» What you need to do: Produce a verbatim copy of the following records, leaving out all pictures.

» Records from a dataset:
--*--
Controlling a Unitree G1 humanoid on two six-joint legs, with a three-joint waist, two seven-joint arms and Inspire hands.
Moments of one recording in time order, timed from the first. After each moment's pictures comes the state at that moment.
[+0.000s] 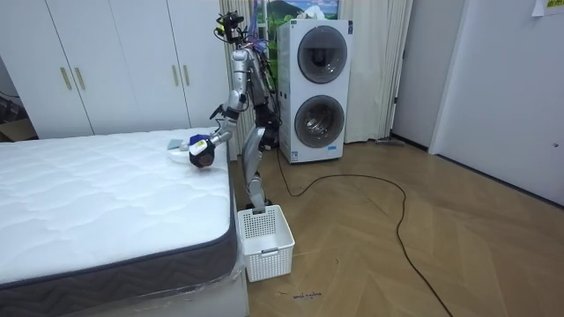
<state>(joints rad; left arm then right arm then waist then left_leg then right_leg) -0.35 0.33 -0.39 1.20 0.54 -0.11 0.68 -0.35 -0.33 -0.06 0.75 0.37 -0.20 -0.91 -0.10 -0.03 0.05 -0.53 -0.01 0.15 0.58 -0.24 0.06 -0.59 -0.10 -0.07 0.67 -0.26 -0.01</state>
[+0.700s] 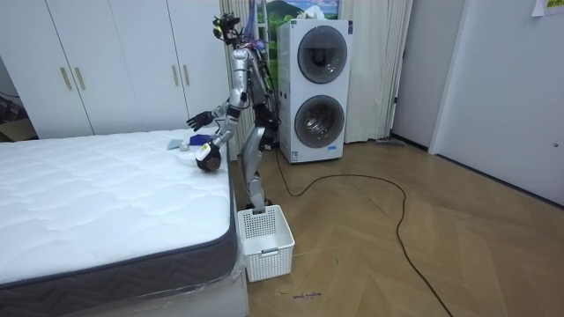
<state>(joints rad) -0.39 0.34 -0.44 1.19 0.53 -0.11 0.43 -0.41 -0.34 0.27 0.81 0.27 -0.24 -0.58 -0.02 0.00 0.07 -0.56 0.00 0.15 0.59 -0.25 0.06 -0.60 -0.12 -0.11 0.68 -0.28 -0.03</state>
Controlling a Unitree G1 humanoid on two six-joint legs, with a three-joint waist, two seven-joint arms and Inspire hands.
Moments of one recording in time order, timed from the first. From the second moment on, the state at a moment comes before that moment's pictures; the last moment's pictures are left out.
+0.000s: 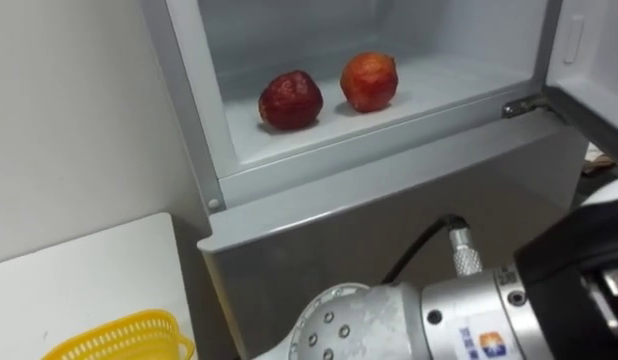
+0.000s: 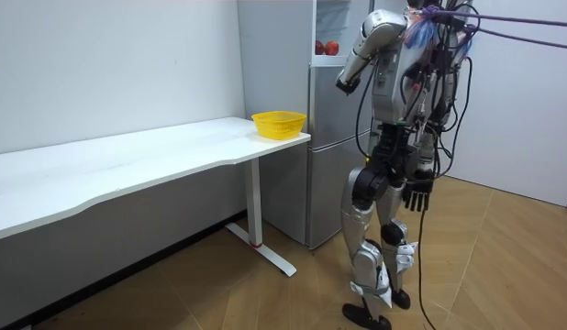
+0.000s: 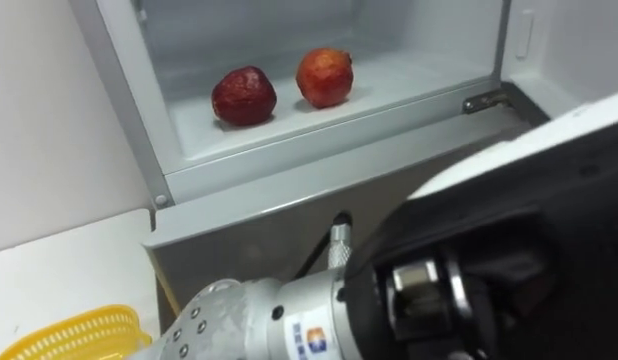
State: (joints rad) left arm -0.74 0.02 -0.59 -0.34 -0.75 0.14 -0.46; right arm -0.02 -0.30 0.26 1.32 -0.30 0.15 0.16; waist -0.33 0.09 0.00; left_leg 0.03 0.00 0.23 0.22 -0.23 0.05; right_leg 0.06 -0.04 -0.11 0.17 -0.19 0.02
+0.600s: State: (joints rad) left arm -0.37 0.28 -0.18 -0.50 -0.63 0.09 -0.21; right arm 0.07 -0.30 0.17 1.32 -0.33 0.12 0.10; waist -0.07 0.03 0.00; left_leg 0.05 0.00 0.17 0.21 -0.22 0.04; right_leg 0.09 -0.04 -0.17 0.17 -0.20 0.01
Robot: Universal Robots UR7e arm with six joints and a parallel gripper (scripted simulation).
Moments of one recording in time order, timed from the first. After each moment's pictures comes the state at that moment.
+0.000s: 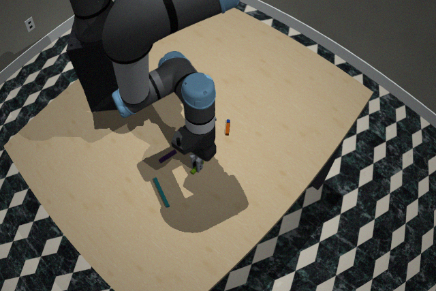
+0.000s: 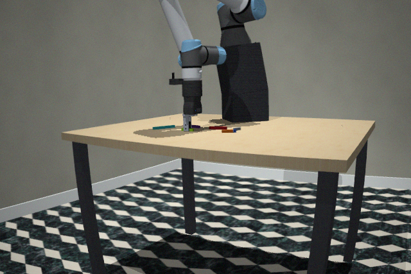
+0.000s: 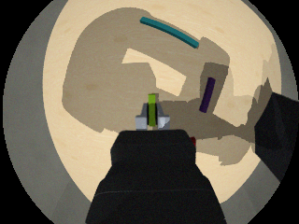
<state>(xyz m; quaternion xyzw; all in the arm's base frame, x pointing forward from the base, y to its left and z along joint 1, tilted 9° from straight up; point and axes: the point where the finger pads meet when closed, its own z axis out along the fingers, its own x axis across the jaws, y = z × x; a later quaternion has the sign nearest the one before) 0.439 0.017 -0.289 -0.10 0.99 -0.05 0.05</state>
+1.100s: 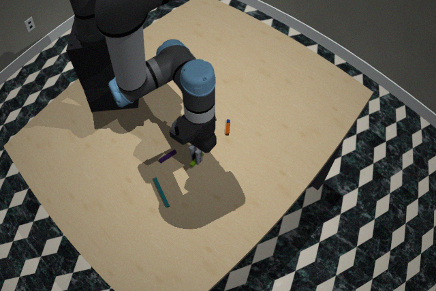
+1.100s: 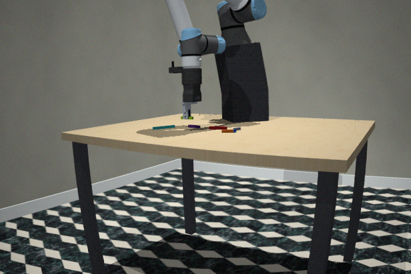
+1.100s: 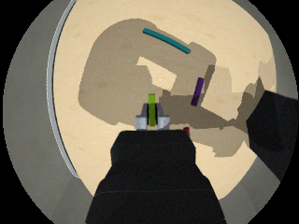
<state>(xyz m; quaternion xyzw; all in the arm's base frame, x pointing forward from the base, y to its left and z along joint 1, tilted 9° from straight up) 0.435 0.021 -0.244 -0.10 0.99 -0.05 0.06</state>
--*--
» Your solution:
Controlling a Unitree G1 humanoid on two six-joint legs, with a three-joint waist, two seven-joint arms and Inspire hands.
Moments of one recording in time order, timed from the first. After each moment's pictures comes the state at that moment.
[+0.000s] 
<state>(joints rad; left arm then right arm then waist then left_leg then right_leg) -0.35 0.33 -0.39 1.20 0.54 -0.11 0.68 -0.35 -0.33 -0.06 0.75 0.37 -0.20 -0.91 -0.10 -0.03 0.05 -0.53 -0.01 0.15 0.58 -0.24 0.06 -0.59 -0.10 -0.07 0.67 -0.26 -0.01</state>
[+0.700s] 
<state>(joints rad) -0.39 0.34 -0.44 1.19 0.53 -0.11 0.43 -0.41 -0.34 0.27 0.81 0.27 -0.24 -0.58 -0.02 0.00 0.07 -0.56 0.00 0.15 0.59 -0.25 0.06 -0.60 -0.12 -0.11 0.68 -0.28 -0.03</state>
Controlling a Unitree G1 humanoid on two six-joint legs, with a three-joint waist, two seven-joint arms and Inspire hands.
Moments of one recording in time order, timed from the first. From the second moment on, the state at a moment comes before that moment's pictures; the last moment's pictures are left out.
+0.000s: 
+0.000s: 
+0.000s: 
State: (joints rad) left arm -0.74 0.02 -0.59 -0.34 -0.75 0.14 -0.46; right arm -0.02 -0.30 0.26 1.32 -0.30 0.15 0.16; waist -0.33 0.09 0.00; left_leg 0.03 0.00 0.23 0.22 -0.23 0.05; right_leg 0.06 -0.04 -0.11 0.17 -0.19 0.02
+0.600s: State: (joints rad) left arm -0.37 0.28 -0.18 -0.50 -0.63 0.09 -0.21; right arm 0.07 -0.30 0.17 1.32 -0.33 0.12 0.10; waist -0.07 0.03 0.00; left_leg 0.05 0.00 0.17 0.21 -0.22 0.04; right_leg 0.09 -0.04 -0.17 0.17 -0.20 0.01
Robot: Universal Robots UR7e arm with six joints and a parallel gripper (scripted simulation).
Moments of one recording in time order, timed from the first. After each moment's pictures comes the state at that moment.
+0.000s: 
+0.000s: 
+0.000s: 
<state>(xyz m; quaternion xyzw; all in the arm's base frame, x pointing forward from the base, y to its left and z along joint 1, tilted 9° from straight up; point and axes: the point where the finger pads meet when closed, its own z axis out along the fingers, its own x axis across the jaws, y = z × x; a later quaternion has the sign nearest the one before) 0.439 0.017 -0.289 -0.10 0.99 -0.05 0.05</state>
+1.100s: 
+1.100s: 
+1.100s: 
<state>(xyz m; quaternion xyzw; all in the arm's base frame, x pointing forward from the base, y to its left and z along joint 1, tilted 9° from straight up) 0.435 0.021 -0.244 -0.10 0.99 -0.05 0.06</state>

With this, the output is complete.